> [Exercise brief]:
Work through the records below and copy every line that includes "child".

⁂

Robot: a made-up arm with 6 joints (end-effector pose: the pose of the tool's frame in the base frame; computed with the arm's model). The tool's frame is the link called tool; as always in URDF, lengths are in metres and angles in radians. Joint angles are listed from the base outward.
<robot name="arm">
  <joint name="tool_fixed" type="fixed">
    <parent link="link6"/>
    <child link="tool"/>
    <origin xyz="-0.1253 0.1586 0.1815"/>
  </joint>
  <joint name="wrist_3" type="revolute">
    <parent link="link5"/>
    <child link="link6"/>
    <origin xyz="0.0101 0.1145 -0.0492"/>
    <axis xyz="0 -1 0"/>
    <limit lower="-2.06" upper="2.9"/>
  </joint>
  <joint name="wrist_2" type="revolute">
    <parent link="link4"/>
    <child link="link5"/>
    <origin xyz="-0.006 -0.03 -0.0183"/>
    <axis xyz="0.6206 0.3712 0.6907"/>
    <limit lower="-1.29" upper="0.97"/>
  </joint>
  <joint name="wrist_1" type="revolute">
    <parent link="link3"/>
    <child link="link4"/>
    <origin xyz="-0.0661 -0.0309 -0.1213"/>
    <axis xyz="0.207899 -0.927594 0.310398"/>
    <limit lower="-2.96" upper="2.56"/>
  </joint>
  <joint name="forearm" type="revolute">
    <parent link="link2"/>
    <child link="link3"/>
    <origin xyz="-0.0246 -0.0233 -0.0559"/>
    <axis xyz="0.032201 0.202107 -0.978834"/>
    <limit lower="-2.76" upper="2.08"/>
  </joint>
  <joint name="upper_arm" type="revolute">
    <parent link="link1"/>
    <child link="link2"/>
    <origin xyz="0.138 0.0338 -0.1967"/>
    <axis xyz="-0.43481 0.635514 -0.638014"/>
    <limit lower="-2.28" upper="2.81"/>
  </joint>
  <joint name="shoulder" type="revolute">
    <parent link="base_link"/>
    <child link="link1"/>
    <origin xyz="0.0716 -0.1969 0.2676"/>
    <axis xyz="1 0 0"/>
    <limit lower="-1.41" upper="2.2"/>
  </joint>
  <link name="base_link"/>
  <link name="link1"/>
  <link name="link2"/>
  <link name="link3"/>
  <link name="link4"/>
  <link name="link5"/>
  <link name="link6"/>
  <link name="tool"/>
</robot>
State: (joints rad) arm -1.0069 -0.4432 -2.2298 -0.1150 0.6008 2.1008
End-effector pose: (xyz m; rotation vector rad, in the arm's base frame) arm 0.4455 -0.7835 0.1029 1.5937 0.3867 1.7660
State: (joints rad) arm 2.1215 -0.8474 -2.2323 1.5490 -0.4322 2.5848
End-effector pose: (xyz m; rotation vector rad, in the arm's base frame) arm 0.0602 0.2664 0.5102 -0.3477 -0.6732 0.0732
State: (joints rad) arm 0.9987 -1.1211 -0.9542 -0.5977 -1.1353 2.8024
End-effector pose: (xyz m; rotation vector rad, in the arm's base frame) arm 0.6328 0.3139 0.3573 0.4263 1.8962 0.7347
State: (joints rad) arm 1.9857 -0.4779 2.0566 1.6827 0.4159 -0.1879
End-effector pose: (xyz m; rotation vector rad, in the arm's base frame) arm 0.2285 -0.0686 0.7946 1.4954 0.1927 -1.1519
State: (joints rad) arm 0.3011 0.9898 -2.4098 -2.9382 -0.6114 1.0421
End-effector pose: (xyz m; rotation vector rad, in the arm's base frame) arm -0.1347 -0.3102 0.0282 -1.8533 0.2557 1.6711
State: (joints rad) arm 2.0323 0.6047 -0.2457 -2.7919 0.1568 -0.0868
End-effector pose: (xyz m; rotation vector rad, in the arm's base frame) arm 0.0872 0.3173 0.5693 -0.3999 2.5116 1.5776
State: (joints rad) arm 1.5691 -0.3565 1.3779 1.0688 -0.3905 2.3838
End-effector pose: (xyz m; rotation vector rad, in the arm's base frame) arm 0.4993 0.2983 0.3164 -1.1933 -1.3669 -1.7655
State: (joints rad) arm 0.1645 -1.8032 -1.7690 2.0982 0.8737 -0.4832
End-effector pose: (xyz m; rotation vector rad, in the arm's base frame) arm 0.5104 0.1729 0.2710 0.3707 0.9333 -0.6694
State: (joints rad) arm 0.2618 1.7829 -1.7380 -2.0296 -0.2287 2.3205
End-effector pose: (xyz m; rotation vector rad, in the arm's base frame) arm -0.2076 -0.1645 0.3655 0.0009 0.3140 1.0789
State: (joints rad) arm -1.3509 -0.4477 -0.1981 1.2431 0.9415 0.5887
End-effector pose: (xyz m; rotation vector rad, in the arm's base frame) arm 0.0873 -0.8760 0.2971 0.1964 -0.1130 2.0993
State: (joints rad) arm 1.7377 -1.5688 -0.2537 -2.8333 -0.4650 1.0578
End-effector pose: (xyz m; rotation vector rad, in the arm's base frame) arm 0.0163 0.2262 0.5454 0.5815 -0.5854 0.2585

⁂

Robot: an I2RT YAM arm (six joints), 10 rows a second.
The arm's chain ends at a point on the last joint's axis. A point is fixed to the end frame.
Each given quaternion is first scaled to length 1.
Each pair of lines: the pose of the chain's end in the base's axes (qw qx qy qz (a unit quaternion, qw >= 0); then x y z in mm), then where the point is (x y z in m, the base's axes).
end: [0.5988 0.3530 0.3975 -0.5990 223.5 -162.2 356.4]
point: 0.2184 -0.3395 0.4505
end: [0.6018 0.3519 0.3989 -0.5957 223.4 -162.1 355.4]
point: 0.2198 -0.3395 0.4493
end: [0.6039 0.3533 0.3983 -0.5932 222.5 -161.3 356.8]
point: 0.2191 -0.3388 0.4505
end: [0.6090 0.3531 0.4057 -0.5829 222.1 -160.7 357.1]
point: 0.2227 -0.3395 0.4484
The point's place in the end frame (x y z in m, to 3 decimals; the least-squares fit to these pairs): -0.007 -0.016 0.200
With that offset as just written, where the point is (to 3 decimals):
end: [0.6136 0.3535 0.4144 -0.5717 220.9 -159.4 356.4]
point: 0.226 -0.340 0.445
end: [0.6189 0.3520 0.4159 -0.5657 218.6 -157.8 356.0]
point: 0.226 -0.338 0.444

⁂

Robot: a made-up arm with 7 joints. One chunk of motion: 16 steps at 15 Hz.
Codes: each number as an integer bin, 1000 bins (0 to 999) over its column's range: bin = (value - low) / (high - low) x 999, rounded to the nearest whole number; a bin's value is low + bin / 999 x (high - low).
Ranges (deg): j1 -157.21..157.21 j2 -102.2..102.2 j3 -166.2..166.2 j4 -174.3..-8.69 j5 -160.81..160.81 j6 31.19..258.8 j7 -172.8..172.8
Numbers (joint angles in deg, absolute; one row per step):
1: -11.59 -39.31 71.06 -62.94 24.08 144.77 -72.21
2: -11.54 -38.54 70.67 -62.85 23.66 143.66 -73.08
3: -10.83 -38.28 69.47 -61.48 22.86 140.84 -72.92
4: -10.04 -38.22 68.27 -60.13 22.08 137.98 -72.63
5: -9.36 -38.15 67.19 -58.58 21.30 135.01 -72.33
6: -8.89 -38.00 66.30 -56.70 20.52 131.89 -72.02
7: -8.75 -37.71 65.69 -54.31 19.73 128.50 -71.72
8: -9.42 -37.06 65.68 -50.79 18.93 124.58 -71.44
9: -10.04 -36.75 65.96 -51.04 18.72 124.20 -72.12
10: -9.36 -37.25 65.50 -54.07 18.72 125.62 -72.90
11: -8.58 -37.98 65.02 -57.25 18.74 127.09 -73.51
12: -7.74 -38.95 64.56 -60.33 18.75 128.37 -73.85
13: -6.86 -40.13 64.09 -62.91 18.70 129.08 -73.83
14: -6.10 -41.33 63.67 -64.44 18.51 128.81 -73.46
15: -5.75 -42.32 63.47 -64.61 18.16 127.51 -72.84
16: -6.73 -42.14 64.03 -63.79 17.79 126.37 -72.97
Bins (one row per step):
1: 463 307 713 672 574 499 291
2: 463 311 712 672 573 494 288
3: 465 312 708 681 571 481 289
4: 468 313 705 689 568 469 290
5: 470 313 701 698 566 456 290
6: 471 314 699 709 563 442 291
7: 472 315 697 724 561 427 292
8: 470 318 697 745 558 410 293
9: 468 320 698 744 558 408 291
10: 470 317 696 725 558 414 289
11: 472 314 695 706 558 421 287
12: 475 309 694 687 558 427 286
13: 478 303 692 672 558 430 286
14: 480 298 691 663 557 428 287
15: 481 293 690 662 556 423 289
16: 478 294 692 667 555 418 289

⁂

> [Your solution]:
    <child link="tool"/>
    <child link="link6"/>
    <child link="link5"/>
    <child link="link4"/>
    <child link="link3"/>
    <child link="link2"/>
    <child link="link1"/>

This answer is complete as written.